Problem requirements.
From the listing below, copy only the lines running from the line that contains "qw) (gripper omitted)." to the line that contains "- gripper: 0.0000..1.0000", both included.

Records for the exercise.

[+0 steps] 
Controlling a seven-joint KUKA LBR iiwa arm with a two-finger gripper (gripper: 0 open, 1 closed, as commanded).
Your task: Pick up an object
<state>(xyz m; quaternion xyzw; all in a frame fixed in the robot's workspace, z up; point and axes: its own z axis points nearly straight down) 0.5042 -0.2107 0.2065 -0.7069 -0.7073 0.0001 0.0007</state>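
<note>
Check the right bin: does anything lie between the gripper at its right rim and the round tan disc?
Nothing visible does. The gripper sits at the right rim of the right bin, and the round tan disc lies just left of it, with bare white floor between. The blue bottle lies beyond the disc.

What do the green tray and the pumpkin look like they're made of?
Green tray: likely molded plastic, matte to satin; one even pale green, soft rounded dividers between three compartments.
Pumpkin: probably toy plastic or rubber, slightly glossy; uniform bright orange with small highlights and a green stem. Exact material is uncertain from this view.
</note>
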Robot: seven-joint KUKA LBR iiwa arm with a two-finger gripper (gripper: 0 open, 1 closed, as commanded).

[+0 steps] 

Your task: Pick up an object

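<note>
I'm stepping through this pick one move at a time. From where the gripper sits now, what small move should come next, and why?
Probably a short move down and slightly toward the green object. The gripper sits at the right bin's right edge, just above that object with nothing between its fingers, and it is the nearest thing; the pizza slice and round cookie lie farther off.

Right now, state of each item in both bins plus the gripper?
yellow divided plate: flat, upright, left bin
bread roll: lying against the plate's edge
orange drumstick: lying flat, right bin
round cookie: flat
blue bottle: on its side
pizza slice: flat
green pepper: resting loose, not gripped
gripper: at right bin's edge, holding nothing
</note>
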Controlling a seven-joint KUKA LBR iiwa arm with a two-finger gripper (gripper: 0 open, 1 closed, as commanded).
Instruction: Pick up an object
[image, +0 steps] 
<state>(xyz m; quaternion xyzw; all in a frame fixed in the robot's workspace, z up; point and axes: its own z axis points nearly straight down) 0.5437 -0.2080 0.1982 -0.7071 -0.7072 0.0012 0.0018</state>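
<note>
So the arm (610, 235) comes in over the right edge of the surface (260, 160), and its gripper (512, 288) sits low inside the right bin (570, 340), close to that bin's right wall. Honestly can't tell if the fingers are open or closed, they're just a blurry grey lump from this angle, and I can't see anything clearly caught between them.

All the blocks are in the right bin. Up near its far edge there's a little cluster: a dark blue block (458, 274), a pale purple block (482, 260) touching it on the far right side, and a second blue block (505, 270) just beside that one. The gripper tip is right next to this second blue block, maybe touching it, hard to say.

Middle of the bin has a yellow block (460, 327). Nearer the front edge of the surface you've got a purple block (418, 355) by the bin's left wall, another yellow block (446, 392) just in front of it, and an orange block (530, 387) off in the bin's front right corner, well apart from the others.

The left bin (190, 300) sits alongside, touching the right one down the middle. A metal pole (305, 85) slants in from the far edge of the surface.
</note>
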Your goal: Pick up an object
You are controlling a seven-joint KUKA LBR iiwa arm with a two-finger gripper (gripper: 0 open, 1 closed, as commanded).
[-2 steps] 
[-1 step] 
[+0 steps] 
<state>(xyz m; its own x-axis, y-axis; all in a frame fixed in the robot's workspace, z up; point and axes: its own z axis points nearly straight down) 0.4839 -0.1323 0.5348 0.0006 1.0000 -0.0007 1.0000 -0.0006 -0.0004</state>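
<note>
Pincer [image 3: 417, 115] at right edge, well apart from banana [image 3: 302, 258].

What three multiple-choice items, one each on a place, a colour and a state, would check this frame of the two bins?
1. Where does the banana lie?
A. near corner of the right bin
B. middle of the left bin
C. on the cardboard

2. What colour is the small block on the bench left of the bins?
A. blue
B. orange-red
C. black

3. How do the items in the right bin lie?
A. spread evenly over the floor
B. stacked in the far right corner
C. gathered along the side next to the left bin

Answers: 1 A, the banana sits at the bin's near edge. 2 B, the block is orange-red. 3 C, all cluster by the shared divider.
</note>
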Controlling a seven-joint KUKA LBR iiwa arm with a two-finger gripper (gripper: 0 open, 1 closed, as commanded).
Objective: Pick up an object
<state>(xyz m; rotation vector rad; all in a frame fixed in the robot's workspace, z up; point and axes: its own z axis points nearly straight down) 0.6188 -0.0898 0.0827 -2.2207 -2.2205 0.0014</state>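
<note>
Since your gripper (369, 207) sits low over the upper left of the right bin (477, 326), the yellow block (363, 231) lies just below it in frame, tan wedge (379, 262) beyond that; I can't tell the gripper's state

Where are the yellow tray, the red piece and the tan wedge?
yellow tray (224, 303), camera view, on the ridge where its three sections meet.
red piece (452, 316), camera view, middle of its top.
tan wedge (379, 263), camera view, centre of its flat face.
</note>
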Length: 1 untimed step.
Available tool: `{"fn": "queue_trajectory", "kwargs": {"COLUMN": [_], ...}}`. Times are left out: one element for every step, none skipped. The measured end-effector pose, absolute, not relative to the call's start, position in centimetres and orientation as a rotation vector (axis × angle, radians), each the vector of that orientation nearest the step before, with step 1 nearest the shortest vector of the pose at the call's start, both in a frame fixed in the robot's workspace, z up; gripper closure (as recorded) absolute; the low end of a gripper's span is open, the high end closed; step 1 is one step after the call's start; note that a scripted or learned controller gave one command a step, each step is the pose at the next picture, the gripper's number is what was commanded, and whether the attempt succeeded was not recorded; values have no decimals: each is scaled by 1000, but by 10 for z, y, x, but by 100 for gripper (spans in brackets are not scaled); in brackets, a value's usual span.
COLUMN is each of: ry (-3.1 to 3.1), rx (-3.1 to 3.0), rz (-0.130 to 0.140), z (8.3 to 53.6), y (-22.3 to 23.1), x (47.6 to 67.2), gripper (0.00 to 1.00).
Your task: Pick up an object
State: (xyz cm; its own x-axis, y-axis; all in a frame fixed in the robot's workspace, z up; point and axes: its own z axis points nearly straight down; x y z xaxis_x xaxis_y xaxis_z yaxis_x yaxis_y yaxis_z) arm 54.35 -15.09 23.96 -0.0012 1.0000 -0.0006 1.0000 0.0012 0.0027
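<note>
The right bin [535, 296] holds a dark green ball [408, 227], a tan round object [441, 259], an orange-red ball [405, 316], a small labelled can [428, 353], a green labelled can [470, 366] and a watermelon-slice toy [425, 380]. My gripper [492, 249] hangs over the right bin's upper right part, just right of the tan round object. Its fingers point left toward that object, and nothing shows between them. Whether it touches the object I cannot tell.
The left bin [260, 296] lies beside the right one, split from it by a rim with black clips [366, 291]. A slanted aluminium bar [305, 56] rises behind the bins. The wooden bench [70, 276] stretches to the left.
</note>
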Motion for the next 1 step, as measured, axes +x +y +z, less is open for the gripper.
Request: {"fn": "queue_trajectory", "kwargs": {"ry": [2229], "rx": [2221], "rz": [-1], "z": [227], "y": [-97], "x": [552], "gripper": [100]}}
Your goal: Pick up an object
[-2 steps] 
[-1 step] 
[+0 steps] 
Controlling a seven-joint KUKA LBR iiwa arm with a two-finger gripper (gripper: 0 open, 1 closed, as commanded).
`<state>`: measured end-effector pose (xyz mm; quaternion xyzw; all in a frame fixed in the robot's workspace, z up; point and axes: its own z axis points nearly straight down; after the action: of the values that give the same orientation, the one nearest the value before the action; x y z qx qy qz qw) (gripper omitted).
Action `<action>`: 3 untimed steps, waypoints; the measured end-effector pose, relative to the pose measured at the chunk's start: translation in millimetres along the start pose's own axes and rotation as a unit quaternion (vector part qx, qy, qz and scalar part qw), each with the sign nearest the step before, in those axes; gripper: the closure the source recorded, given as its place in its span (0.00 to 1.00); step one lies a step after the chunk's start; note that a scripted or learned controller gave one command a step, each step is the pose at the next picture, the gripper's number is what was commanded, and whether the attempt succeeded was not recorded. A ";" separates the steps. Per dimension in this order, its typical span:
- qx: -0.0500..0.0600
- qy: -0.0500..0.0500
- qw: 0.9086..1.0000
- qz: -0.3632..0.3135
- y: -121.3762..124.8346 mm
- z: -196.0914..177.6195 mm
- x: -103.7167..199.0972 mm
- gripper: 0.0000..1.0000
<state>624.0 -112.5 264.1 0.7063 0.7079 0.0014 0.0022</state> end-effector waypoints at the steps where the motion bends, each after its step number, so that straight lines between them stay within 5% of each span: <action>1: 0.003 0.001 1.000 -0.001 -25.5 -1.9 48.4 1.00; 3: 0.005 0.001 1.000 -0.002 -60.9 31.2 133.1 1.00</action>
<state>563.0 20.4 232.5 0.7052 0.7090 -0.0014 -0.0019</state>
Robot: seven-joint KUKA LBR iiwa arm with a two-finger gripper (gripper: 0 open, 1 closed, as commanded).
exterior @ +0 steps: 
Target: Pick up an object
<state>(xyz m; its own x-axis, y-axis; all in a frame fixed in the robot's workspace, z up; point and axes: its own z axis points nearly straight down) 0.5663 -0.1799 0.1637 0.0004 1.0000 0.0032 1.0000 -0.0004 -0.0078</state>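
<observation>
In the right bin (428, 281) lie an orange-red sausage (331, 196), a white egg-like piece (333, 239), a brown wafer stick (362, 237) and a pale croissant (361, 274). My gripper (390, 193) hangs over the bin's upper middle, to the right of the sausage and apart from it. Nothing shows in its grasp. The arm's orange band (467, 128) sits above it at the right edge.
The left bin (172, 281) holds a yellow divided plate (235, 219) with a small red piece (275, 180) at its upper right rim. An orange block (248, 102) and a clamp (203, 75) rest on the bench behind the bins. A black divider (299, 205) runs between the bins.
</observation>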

Solved problem.
`<state>`: measured end-effector pose (xyz mm; quaternion xyzw; all in a frame fixed in the robot's workspace, z up; point and axes: its own z axis points nearly straight down; after the action: of the values that give the same orientation, the one nearest the value before the action; x y z qx qy qz qw) (gripper omitted).
Action `<action>`: 3 untimed steps, waypoints; the measured end-effector pose, relative to the pose measured at the chunk's start: translation in millimetres along the start pose's own axes and rotation as a unit quaternion (vector part qx, qy, qz and scalar part qw), each with the sign nearest the step before, in those axes; gripper: the closure the source recorded, given as its place in its span (0.00 to 1.00); step one lies a step after the chunk's start; note that a scripted or learned controller gave one command a step, each step is the pose at the next picture, the gripper's number is what was commanded, and whether the attempt succeeded was not recorded. A ";" separates the steps. Per dimension in this order, its typical span:
- qx: -0.0500..0.0600
- qy: -0.0500..0.0500
- qw: 0.9086..1.0000
- qz: -0.3632..0.3135
- y: -121.3762..124.8346 mm
- z: -196.0914..177.6195 mm
- x: -103.7167..199.0972 mm
- gripper: 0.0000..1.0000

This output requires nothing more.